DATASET SECTION section start

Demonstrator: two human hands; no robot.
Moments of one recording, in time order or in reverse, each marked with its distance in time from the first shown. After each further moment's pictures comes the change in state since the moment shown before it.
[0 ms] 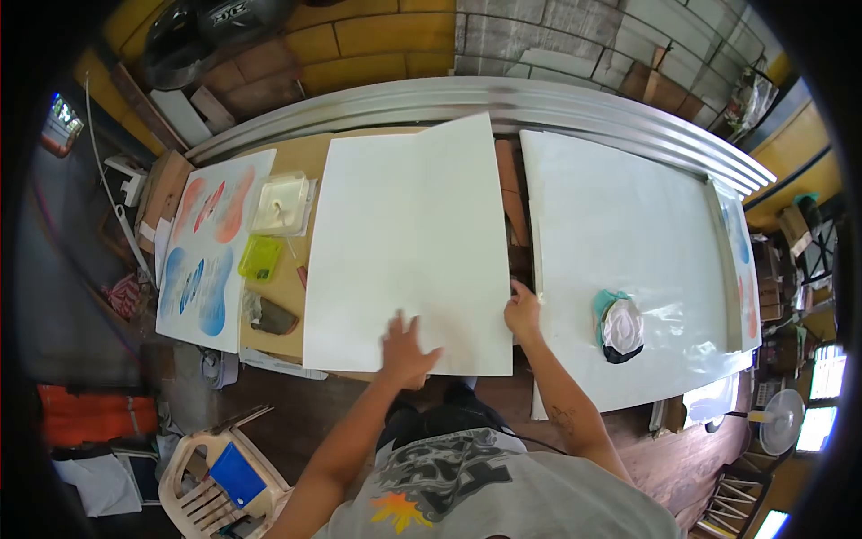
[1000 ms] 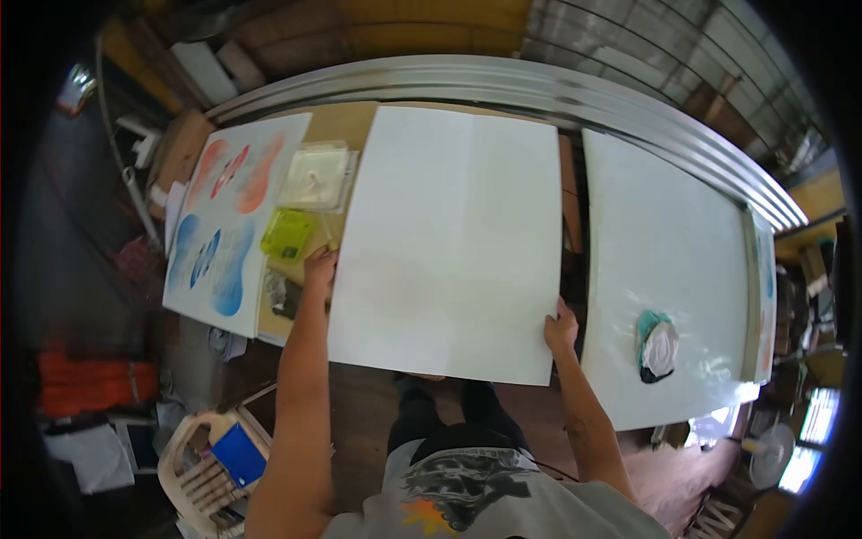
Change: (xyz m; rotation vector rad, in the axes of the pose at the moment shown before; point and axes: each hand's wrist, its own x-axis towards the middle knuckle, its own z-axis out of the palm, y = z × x) left_hand 0.159 -0.302 -0.091 -1.028 0.477 -0.385; right_hand -0.002 0.035 0.043 -0.261 -0.037 0.106
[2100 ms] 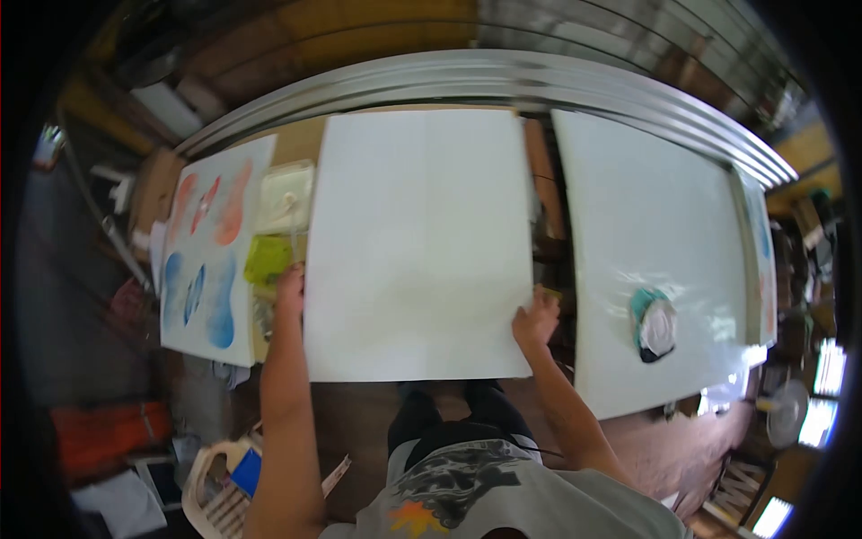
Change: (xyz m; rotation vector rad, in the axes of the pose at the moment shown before) left_hand 0.050 -0.013 -0.028 -0.315 -0.160 -0.182; right_hand -0.025 -0.059 0.012 -0.219 0.103 0.082
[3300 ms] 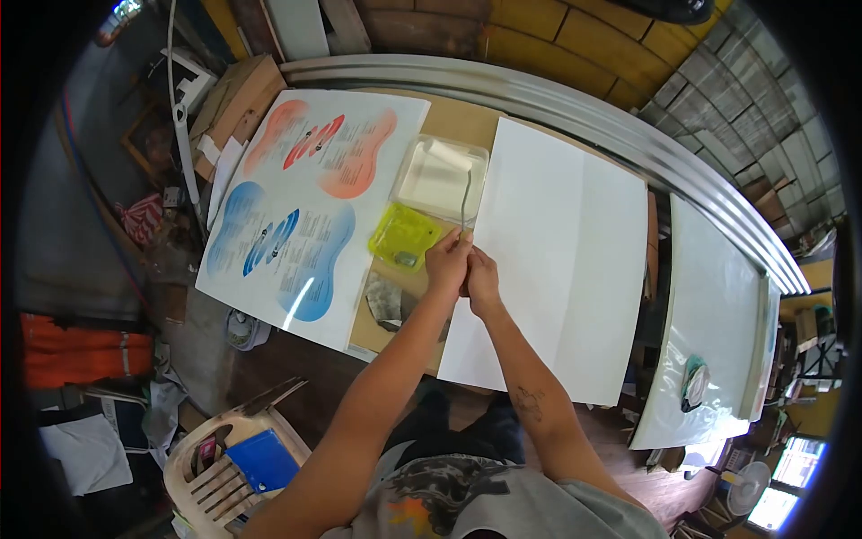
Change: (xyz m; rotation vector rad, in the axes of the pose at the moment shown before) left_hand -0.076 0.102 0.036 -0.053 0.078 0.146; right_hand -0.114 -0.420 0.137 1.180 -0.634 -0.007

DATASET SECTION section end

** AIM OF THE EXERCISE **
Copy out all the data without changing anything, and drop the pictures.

** ANSWER SECTION **
Demonstrator: two human hands; no robot.
Moments of one recording, in time order or in reverse, each marked with its distance in time from the first shown. After each further moment's pictures comes the change in state since the moment shown before it.
[0 ms] 
[1000 ms] 
Change: (xyz m; rotation vector rad, in the axes of the pose at the moment shown before; point and axes: each hand's wrist, its own x-axis towards the middle knuckle, its own z-axis out of the palm, y = z × x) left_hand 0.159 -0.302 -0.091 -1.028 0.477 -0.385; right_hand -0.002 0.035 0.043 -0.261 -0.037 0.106
[2100 ms] 
Change: (xyz m; rotation vector rad, in the axes of the pose at the moment shown before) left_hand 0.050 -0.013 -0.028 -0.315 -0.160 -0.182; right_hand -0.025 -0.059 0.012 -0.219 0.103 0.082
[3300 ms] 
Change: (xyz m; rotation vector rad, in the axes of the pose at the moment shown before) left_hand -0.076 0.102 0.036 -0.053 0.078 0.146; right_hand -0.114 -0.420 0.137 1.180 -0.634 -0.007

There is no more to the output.